Retail sales rose by 4.6% in December 2020 and 3.9% in January 2021, according to Ratings. That was well short of the roughly 8% growth that dominated before the pandemic hit, suggesting an impact from prolonged social distancing measures.
Retail sales data released March 15 suggest signs of improvement as the figure jumped 33.8% year over year in the January-February period. However, this result was buoyed by a low base due to the impact of COVID-19 in 2020, which hit China earlier than the Western world.
UOB calculated that when compared to the pre-pandemic level in January and February 2019, retail sales were up by an average of 3.2% in two years. Restaurant sales jumped by 68.9% from a year earlier but were still down by an average of 2.0% year over year in the previous two years, according to UOB.
Retail sales have recovered more quickly in developed economies, most notably in the U.S., which recorded annualized growth of 6.3% in February. This was a faster pace of growth than before the pandemic, when sales in February 2020 grew by 4.5%.
Evolving China's economy
The weak consumption figures are also an unwelcome development for Beijing's policymakers, who want to transition the burden of growth in the long term onto the growing middle-class consumer base and away from debt-fueled investment and industrial exports.

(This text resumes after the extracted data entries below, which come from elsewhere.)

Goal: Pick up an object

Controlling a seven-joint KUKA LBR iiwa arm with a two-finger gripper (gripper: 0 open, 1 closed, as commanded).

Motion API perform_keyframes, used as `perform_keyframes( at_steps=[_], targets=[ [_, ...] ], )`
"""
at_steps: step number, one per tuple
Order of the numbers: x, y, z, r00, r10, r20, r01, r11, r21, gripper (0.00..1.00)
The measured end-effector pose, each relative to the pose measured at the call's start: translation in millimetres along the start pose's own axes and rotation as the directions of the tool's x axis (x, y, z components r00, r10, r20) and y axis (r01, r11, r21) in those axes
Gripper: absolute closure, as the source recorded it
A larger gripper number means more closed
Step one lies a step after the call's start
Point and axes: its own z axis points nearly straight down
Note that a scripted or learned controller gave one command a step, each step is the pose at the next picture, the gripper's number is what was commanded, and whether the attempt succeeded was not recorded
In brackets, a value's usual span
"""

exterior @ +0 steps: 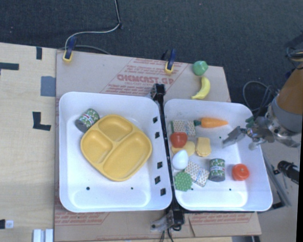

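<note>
Our arm [291, 101] reaches in over the right bin [249, 200], and our jaws [241, 136] hang spread apart near its right rim with nothing between them, so no pick has been made yet. We judge they are held wide and high to drop over one of the toys below. The carrot [214, 123] lies just to the left of the jaws and a little farther back, the nearest candidate. The can [217, 169] and the red fruit [240, 172] sit below the jaws toward the front edge, each standing apart from its neighbours, which likely makes them easier grabs than the cluster farther left, where the tomato [178, 139], egg [180, 159] and yellow pieces [203, 146] crowd together. Well to the left, in the other bin [65, 184], the yellow tray [116, 146] lies flat beside a second can [87, 119], too far for this reach. A banana [203, 89] rests outside, on the table [16, 150], behind the jaws.
</note>
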Motion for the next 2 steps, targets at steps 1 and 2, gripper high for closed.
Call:
perform_keyframes(
  at_steps=[1, 2],
  targets=[
    [34.6, 35.6, 134.6, 1.000, -0.001, 0.001, 0.001, 1.000, -0.007, 0.00],
    [34.5, 35.9, 124.4, 1.000, -0.001, 0.001, 0.001, 1.000, -0.007, 1.00]
  ],
)
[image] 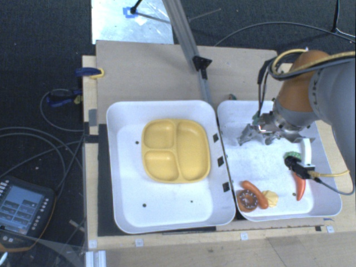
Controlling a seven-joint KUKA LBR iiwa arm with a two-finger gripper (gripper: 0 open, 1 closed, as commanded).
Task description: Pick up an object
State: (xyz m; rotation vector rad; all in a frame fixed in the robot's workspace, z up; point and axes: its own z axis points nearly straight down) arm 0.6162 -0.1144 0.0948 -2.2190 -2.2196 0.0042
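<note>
Approach step: my gripper [251,133] hovers over right bin [233,115], fingers apart, nothing between them. Hot dog [255,193], donut [246,200] at 6 o'clock. Next: swing over, descend, close.

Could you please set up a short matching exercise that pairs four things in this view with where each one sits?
Things:
1. yellow plate
2. doughnut
3. orange carrot
4. tool

Places:
A. right bin's near left corner
B. left bin
C. above the right bin's far part
D. near the right bin's right wall

Pairs: 1-B, 2-A, 3-D, 4-C
</note>
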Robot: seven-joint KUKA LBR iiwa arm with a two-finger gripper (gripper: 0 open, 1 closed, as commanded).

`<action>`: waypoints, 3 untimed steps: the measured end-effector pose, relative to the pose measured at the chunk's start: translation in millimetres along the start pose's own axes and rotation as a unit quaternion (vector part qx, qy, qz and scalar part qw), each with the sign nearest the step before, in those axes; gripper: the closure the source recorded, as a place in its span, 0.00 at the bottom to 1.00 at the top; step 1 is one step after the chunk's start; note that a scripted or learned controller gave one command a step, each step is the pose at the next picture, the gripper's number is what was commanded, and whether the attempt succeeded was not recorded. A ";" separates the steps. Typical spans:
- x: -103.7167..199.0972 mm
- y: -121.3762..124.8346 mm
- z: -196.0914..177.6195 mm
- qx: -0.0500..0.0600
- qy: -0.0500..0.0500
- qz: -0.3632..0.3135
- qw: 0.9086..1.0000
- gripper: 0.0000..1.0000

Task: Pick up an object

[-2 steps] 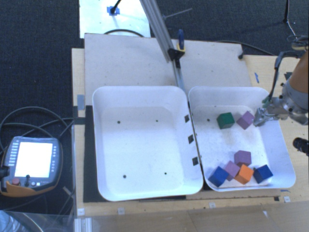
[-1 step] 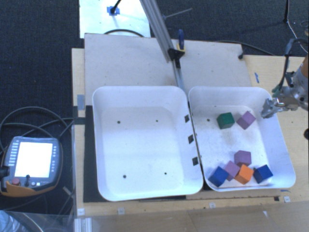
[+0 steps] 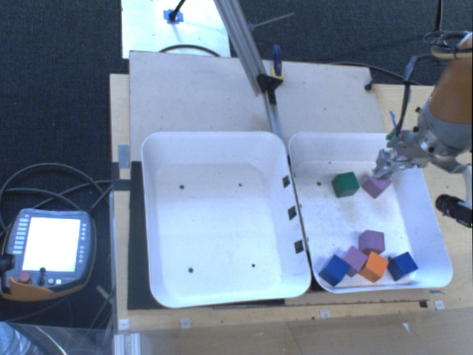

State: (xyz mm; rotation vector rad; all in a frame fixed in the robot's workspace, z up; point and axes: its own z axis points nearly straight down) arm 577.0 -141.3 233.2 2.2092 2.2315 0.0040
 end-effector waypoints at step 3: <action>169.8 33.1 11.0 0.000 0.001 0.000 1.000 1.00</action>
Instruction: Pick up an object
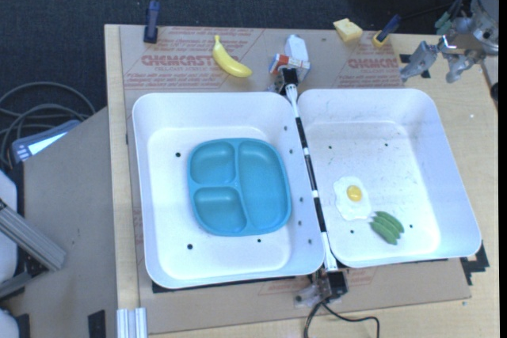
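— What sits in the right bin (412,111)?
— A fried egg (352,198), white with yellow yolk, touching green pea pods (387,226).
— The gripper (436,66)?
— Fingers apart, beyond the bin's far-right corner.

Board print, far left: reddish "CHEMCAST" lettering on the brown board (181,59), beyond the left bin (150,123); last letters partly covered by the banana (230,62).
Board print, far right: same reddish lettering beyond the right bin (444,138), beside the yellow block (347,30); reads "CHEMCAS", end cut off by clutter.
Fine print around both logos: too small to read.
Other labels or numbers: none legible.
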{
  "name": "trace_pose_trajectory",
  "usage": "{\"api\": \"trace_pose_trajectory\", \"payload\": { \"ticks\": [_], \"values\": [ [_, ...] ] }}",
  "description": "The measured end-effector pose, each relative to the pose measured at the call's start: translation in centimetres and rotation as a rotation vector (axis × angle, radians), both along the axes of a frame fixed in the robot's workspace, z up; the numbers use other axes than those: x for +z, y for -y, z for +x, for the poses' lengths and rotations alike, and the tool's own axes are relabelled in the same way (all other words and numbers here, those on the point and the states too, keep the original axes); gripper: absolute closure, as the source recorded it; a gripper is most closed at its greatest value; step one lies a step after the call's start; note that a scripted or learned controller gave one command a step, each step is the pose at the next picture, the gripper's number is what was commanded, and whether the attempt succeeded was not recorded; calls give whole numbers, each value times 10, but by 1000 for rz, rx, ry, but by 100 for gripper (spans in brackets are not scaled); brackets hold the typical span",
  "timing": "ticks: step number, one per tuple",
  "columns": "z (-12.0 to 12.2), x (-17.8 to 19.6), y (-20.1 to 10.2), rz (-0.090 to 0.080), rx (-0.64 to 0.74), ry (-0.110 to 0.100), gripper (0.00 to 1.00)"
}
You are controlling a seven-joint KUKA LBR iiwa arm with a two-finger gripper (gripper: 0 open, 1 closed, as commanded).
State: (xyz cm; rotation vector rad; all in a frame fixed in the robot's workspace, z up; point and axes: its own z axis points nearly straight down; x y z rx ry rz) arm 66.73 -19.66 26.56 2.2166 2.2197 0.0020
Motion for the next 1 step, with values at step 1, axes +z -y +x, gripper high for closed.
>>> {"api": "trace_pose_trajectory", "payload": {
  "ticks": [1],
  "values": [
    [-15,43,28,-1,-2,1,0]
  ]
}}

The country had been making some progress. China's gross exports — including exports of imported components — fell to 17.8% of GDP in 2019 from 36% in 2016, as domestic demand outpaced external demand, according to Oxford Economics. Yet national statistics showed that household consumption in China still accounted for just 39% of GDP — 38.718 trillion yuan, or US$5.96 trillion — in 2020. This compares with 55% and over for other large economies, according to Ratings.
The inability of the government to trigger a surge in consumption contrasts with the developed economies of the U.S., European Union, Japan and U.K., which are expected to benefit from a boom in consumer spending as the rollout of vaccines and reopening of service industries unlock trillions of dollars of excess household savings built up during the pandemic.

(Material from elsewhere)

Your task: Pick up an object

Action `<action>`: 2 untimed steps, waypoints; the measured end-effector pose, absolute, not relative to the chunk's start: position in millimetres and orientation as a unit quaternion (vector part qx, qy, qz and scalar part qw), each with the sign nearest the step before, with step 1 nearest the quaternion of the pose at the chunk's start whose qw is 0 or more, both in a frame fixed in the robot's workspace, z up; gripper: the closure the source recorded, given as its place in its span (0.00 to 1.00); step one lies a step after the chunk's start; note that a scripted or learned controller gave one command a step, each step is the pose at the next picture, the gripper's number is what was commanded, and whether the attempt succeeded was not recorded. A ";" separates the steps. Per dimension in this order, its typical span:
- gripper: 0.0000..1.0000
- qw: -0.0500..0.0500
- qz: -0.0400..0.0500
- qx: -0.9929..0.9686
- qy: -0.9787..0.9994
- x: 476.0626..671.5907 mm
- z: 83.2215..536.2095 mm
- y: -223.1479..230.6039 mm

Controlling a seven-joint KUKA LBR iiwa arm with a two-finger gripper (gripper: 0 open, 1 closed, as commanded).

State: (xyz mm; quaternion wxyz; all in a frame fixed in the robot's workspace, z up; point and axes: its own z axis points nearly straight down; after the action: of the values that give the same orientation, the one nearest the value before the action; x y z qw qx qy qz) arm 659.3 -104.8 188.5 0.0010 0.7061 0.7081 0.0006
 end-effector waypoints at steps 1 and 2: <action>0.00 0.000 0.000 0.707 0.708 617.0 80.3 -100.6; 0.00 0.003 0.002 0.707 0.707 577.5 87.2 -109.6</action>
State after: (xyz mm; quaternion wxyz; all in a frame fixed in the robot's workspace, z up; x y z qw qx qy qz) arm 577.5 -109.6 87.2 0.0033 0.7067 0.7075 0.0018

The problem of stimulating consumer spending is a long-term issue for the Chinese government. Private consumption has broadly kept pace with overall growth but has not increased its share in the overall economy.
"This is to a large extent because, every time there is downward pressure on growth, the tried and tested way to stimulate the economy that the government opts for is via boosting investment," said Luis Kuijs, head of Asia economics at Oxford Economics, noting Beijing's preference of stimulating growth through infrastructure and property investment.
Beijing believes an increasingly urbanized population is part of the answer and included raising urbanization to 65% — from 60.6% in 2019 — as part of the 14th five-year plan unveiled by the National People's Congress from March 5-11.
China's leadership expects urbanization will deliver increased income levels and expand the middle-income class to encourage consumption upgrading to more expensive goods. But to really unlock spending, analysts say policymakers need to improve social welfare coverage so that households reduce their precautionary savings.
"Until Asia starts pulling its weight in the demand recovery, global growth will fail to live up to its potential. The recovery will remain over-dependent on stimulus and consumers in Europe and the U.S. Asia may see persistent economic slack, low inflation, and a steady turn lower in expectations for revenue growth for some firms," Roache said.